Only lines with the word "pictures" are needed; collect each of them from the listing below.

▸ GIVEN DATA:
———

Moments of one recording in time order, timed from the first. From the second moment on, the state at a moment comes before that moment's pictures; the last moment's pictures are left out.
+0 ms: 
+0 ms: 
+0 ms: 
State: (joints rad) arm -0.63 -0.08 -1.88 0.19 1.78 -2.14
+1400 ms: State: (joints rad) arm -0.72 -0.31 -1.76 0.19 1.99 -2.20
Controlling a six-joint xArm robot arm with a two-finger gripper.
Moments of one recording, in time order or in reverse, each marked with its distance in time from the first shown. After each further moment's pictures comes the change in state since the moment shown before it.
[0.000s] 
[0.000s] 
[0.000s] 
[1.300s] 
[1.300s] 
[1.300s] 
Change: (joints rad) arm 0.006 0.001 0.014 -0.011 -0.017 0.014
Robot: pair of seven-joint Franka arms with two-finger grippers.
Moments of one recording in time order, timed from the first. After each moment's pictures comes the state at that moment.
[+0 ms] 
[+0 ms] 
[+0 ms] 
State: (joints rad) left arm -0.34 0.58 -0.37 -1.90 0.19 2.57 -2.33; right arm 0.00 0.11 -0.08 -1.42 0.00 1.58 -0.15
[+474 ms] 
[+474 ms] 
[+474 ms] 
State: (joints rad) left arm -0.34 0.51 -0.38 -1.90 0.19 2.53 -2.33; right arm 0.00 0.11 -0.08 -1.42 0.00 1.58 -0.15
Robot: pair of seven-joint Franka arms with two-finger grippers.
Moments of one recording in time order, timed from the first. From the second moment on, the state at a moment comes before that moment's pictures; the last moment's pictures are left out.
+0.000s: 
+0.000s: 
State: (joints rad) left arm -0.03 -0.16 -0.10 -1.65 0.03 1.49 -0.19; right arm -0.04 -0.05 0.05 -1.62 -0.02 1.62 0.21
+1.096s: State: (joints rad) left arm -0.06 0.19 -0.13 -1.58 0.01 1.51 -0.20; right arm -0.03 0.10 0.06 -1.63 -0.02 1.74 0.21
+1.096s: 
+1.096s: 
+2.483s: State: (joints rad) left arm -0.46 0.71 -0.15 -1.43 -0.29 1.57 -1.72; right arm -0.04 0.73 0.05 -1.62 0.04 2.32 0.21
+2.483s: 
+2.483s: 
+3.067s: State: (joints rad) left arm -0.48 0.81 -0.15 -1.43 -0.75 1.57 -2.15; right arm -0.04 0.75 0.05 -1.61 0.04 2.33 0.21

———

▸ RESPONSE AREA:
Moments of one recording in time order, timed from the first. From the second moment on, the state at a moment comes before that moment's pictures; the last moment's pictures are left out.
Moments of one recording, in time order or in reverse, each marked with its distance in time from the first shown. After each further moment's pictures comes the change in state since the moment shown before it.
Moments of one recording in time order, timed from the first. After each moment's pictures comes the state at that moment.
Moments of one recording in time order, timed from the first. From the second moment on, the state at a moment comes before that moment's pictures; the last moment's pictures are left out.

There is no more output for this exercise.